There is no way one could ever adequately describe “Little, Big” by John Crowley. It is an epic of minute proportions. Its 500+ pages skip back and forth through several generations and between the “real” world and the fairy world. The reason I put the word “real” in quotes is because the real world of “Little, Big” bears no more resemblance to our world. While this novel has a lot of characters, they are more like sketches than sculptures. You never get a sense of any solidness to them. They float through their lives, controlled by powers they don’t understand. The entire book has a dream-like quality to it, and dreams are indeed an important part of the story. There is a passage in Book 6, Chapter I that pretty much sums up the whole book. It’s part of young Auberon’s mental process as he’s working on scripts for a popular soap opera.

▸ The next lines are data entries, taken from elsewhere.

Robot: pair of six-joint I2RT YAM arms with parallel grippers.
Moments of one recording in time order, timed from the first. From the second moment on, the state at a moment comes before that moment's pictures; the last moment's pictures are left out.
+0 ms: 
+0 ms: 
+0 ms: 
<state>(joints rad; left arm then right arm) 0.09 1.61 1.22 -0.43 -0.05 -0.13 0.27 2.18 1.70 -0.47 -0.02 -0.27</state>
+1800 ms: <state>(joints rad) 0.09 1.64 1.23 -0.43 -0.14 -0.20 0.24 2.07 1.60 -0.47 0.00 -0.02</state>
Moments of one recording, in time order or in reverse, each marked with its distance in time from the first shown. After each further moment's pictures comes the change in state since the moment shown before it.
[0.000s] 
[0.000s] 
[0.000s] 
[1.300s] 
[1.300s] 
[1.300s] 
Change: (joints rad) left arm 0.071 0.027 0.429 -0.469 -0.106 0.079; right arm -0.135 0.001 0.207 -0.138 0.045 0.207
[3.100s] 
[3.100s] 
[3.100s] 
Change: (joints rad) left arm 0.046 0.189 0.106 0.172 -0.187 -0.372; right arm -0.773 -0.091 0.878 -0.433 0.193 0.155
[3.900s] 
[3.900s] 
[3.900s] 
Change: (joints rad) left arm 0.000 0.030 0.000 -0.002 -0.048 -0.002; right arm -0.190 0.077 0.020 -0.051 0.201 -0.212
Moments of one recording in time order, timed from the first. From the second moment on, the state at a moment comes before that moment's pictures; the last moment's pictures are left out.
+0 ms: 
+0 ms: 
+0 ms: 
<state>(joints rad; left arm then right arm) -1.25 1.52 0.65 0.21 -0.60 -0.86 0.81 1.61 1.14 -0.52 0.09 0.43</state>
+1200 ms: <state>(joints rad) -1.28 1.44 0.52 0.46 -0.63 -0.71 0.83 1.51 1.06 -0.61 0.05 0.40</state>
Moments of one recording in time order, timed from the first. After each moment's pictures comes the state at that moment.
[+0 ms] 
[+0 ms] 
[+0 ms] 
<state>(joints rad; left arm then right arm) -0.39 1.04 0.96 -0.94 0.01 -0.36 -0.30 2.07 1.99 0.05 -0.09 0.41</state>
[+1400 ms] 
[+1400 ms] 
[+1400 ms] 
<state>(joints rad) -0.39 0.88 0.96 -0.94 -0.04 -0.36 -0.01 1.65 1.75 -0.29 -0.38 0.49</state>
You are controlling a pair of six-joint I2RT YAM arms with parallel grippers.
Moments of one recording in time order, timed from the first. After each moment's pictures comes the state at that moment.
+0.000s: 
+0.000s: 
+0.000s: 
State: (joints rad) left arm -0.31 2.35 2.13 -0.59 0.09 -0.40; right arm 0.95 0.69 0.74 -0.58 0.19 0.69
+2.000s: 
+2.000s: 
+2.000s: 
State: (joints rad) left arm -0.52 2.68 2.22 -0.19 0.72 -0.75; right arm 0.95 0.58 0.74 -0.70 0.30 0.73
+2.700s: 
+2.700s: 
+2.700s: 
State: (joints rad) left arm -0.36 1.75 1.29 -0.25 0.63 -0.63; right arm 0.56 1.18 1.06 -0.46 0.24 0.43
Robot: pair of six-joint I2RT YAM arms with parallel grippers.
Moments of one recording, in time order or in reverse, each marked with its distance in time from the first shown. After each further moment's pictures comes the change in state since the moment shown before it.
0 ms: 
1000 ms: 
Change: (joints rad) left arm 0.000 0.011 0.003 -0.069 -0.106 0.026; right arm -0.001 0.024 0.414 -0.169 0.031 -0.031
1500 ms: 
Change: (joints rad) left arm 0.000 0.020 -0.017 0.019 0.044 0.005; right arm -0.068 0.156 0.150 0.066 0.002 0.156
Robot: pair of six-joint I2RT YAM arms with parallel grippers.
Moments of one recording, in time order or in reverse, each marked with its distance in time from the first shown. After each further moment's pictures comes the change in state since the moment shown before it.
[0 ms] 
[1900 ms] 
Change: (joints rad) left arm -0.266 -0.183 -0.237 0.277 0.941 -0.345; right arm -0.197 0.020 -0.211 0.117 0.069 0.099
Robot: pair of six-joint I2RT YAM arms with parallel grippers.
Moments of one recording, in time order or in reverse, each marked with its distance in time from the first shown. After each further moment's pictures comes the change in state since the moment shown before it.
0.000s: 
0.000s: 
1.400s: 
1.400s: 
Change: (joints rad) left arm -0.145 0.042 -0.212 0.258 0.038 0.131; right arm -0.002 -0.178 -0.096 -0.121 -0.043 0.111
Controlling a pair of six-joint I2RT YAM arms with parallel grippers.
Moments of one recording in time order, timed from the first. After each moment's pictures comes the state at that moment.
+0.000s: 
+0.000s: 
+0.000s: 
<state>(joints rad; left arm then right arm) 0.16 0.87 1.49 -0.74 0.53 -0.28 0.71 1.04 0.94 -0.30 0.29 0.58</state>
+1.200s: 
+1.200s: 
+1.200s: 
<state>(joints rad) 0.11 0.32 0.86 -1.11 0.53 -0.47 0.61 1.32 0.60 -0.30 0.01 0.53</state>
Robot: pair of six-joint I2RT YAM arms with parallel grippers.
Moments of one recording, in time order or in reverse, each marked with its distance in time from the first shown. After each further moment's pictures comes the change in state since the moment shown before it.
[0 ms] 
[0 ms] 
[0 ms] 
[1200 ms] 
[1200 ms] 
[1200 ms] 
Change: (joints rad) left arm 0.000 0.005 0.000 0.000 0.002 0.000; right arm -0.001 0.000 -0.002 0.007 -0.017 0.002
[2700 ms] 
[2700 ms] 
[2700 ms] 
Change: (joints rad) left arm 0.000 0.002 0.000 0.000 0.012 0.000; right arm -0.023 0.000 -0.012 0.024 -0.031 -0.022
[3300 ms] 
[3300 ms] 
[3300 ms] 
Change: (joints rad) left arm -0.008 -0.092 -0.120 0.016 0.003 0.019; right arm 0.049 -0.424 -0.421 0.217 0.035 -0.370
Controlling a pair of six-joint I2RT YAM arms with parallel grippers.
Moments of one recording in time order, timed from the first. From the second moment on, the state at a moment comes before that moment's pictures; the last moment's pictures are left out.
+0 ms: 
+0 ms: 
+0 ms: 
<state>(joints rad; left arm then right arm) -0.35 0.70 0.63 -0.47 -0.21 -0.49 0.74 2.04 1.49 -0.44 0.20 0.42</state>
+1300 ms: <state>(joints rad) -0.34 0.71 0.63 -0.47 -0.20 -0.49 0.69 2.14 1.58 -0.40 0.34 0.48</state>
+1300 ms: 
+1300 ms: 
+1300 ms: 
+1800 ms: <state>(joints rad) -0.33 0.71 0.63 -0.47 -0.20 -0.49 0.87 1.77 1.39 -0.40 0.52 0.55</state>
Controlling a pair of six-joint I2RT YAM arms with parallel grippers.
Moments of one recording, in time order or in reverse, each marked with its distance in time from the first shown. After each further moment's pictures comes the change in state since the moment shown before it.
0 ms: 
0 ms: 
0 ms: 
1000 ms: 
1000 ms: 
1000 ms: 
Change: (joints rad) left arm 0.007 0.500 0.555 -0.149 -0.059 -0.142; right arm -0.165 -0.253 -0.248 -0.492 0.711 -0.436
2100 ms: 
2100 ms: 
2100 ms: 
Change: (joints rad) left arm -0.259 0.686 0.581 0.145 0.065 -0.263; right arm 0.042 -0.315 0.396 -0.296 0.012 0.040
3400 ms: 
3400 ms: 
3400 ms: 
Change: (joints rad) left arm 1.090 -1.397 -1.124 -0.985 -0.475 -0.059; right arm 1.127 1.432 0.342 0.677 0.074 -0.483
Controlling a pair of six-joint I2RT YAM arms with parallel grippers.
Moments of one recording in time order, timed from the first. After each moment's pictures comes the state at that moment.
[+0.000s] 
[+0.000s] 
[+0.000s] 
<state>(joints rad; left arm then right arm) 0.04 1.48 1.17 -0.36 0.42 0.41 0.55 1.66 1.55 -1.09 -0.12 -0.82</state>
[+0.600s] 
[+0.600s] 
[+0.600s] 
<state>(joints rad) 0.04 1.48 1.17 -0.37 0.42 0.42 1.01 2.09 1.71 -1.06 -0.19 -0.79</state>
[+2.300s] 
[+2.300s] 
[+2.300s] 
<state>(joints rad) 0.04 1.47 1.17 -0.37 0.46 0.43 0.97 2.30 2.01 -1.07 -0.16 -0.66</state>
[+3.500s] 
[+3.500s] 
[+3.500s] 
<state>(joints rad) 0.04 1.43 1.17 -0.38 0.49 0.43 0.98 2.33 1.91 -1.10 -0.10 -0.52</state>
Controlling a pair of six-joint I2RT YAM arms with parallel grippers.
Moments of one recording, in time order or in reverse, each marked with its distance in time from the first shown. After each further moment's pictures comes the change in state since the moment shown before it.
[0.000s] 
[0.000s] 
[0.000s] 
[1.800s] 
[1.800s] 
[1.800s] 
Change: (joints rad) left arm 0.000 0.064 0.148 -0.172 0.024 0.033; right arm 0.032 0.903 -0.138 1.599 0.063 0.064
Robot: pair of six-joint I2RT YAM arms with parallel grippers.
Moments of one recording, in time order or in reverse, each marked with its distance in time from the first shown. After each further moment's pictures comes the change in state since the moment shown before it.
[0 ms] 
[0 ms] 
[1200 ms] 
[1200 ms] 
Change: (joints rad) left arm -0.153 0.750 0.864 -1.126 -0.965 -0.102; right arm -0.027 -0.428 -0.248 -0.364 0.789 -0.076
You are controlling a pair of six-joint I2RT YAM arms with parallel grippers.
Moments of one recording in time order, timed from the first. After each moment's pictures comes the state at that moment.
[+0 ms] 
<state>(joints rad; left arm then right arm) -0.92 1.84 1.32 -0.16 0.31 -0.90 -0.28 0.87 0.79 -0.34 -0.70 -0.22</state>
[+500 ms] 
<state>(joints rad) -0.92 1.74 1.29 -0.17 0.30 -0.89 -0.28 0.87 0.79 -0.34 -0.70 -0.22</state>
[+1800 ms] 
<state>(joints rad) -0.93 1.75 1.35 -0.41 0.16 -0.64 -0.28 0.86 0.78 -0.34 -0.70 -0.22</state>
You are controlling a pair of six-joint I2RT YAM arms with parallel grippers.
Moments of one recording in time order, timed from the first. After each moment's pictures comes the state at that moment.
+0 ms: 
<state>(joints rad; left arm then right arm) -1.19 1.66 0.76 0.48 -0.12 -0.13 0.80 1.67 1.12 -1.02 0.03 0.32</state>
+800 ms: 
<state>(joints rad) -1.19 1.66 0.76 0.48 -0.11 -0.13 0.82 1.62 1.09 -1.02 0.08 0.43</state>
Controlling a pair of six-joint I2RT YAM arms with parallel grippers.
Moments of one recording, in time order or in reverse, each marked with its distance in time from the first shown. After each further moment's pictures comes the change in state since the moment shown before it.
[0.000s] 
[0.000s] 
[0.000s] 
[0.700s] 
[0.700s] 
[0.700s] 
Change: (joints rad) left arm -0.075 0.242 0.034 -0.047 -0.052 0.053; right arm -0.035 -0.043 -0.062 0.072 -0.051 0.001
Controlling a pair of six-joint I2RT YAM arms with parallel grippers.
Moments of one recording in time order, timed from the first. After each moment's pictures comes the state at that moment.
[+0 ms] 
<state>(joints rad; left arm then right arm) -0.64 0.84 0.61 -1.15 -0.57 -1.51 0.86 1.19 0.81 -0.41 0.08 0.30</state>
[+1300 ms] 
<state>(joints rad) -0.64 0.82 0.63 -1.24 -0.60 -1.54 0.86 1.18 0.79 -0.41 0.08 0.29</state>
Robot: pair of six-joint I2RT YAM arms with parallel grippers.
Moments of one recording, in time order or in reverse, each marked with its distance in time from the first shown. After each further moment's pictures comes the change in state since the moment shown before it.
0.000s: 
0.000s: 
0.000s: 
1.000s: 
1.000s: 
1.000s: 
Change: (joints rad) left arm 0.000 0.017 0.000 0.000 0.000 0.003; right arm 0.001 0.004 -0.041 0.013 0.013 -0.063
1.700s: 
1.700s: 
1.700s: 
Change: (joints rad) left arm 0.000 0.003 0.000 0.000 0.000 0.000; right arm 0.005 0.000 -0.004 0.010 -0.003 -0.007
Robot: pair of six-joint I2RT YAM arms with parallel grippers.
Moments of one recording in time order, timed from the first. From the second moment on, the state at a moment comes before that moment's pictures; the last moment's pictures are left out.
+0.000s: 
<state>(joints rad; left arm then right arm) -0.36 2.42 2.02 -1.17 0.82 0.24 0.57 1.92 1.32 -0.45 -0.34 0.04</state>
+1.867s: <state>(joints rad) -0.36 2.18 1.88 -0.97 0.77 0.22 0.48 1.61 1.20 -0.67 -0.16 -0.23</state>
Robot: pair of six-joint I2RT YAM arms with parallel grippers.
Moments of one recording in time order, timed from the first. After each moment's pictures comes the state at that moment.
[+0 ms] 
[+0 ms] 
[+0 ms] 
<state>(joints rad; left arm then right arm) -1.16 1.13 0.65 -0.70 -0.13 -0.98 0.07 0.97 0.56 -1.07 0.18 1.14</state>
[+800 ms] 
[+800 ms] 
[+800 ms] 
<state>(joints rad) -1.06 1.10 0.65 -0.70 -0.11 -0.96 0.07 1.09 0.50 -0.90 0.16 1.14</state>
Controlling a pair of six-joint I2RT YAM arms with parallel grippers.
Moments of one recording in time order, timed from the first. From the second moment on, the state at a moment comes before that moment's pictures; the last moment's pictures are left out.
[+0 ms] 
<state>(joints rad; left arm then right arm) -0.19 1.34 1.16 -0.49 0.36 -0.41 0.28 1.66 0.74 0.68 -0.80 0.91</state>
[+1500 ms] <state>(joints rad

“Why hadn’t anyone before caught the secret of it?  A simple plot was required, a single enterprise which concerned all the characters deeply, and which had a grand sweet simple single resolution:  a resolution, however, that would never be reached.  Always approached, keeping hopes high, making disappointments bitter, shaping lives and loves by its inexorable slow progress toward the present:  but never, never reached.”

“Little, Big” isn’t exactly the kind of book you can read in one sitting or a few. It needs to be nibbled at, not devoured. Fortunately, the format is very conducive to reading small bits at a time. I have to confess that I found myself sneaking peeks at what was happening ahead. Since the book meanders back and forth through time, reading ahead really made no difference whatsoever. It actually helped quite a lot to read the ending about halfway through the book because the events made much more sense in context of the ending. Because this book meanders and because it really doesn’t have much of a plot, I don’t even know if you could consider knowing the ending as really spoiling it. (Don’t worry, I won’t give away the ending.)

The one thing that really struck me about “Little, Big” is that I really had no concept of where I was in time while reading this book. It seemed like both the city and the country were frozen in time and the only way to determine the “when” was by observing which characters were around and/or picking up on subtle clues, like a Model T or a Buick station wagon with wood trim.